Patients diagnosed as EA in one regional medical center between June 2006 and June 2010 were included. Clinical, laboratory, and imaging features of EA were studied, with particular attention to its unique radiologic appearances.

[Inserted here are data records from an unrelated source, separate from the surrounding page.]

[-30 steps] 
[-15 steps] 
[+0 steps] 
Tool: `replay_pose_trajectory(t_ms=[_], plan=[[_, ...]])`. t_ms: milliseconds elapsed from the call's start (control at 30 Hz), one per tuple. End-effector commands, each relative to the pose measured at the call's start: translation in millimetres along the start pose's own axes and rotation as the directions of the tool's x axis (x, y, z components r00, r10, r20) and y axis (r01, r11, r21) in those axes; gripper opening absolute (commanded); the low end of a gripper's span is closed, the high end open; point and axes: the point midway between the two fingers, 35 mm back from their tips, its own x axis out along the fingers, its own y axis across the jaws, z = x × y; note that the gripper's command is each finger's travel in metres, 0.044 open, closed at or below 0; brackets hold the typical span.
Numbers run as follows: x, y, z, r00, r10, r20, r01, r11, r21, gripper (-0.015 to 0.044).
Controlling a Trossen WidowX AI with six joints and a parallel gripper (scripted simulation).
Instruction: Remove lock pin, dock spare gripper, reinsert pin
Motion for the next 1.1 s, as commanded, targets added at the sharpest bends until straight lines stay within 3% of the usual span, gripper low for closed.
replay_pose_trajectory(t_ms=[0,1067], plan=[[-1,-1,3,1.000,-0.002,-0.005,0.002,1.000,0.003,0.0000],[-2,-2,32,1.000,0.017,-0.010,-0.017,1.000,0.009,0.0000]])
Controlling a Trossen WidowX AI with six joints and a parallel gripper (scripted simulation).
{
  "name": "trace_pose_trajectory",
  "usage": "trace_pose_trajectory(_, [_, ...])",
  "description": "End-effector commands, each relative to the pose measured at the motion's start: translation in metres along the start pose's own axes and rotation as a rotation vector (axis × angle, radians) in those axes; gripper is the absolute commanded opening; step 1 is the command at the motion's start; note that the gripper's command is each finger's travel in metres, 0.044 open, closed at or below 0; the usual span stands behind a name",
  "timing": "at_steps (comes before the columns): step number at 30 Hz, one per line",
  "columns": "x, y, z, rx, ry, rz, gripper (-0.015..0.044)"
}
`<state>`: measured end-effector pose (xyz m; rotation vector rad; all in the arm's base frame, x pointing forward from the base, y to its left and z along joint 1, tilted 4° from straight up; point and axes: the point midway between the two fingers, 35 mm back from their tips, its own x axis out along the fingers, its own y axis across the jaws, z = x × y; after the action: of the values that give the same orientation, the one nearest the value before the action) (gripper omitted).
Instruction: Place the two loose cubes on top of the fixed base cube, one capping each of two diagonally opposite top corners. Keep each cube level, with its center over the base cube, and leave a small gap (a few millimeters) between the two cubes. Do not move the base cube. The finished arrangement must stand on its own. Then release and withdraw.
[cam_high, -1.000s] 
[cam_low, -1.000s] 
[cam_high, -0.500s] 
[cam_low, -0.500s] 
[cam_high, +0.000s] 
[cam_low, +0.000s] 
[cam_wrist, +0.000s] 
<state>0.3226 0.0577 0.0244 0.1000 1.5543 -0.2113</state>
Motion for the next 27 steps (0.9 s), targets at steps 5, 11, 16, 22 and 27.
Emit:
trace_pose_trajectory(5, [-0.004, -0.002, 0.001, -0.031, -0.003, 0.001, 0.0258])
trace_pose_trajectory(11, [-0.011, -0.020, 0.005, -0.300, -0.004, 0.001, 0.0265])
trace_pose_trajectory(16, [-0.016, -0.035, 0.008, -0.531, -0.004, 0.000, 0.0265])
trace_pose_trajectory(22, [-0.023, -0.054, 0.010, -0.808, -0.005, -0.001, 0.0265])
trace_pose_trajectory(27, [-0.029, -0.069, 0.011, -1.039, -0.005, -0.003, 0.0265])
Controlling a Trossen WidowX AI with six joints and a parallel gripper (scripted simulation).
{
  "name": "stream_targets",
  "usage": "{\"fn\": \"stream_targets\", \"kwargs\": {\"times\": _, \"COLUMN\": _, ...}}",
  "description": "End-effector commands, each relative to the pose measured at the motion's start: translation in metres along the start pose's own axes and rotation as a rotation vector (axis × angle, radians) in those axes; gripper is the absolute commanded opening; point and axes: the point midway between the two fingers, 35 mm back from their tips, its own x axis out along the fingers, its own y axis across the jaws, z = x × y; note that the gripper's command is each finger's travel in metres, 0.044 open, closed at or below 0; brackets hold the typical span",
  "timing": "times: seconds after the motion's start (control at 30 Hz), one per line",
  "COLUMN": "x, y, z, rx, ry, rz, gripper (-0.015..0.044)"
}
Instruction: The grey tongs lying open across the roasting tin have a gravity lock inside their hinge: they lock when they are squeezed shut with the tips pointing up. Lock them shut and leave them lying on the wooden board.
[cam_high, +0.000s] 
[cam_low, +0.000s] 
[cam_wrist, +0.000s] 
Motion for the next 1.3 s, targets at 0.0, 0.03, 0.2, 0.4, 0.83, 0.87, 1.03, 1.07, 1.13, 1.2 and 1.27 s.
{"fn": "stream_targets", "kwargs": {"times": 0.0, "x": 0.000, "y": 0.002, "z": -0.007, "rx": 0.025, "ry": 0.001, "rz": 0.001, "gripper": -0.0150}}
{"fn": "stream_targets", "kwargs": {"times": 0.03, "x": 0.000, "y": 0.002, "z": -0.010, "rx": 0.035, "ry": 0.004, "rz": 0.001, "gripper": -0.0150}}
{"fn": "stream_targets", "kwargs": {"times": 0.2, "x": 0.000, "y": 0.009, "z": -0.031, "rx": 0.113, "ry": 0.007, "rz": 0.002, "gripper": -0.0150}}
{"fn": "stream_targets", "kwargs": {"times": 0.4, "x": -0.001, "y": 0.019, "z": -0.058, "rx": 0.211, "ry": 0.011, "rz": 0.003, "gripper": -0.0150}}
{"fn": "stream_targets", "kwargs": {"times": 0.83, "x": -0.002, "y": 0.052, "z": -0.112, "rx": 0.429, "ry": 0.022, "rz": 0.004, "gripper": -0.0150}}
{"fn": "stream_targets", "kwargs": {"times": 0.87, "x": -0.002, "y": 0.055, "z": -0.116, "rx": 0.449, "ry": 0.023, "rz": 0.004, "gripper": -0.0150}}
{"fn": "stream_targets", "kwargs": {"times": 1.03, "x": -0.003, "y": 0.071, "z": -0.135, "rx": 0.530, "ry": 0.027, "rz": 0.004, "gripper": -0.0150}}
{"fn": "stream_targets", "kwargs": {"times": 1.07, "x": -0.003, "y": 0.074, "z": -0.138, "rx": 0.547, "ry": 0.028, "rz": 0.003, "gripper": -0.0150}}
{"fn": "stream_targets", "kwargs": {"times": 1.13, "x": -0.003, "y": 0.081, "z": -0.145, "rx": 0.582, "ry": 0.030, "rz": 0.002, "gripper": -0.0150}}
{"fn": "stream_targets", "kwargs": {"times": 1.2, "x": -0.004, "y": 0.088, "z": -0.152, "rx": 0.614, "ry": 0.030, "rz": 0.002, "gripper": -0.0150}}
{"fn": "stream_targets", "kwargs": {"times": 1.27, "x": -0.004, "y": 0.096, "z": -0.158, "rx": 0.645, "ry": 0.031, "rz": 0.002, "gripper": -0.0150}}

Twenty patients (13 men and 7 women; average age 43.2 years) diagnosed with EA were included in the study. Localized abdominal pain without nausea, vomiting, and fever were the major presenting symptoms for all patients. Laboratory blood tests were normal, except in one patient with leukocytosis and two patients with increased serum C-reactive protein (CRP) levels. A noncompressible hyperechoic ovoid mass with hypoechoic border and without central blood flow on Doppler ultrasound (US) was detected in five of six patients. In all patients, the computed tomography (CT) scans revealed an ovoid fatty mass with hyperattenuating rim and disproportionate adjacent fat stranding. Central dot sign, concomitant old infarct, and lobulation were present in 75%, 20%, and 10% of the patients, respectively. All of the patients were treated conservatively. No recurrences occurred during the follow-up period (average: 24.8 months) in 18 (90%) of the patients.
In patients with localized abdominal pain without other symptoms, diagnosis of EA should be considered. Recognizing the US and CT features of EA may allow an accurate diagnosis and avoid unnecessary surgery.
本回顾性研究旨在回顾作者的经验,并描述以酷似急性阑尾炎和憩室炎为表现的不常见的自限性临床实体- 阑尾附件炎(EA)的临床和放射学特征。了解 EA 的特征可做出正确诊断并避免不必要的手术干预。
纳入 2006 年 6 月至 2010 年 6 月期间在一家地区医疗中心诊断为 EA 的患者。研究 EA 的临床、实验室和影像学特征,特别注意其独特的影像学表现。
本研究纳入了 20 例 EA 患者(男 13 例,女 7 例;平均年龄 43.2 岁)。所有患者的主要表现为局限性腹痛,无恶心、呕吐和发热。实验室血检除 1 例白细胞增多和 2 例血清 C 反应蛋白(CRP)升高外均正常。6 例患者中有 5 例超声检查(US)显示非压缩性高回声卵圆形肿块,边界低回声,多普勒无血流。所有患者 CT 扫描均显示卵圆形脂肪肿块,边缘高衰减,伴不成比例的相邻脂肪条索征。75%、20%和 10%的患者分别存在中央点征、同时陈旧性梗死和分叶征。所有患者均接受保守治疗。18 例(90%)患者在随访期间(平均 24.8 个月)未复发。
对于无其他症状的局限性腹痛患者,应考虑 EA 诊断。认识到 EA 的 US 和 CT 特征可做出准确诊断并避免不必要的手术。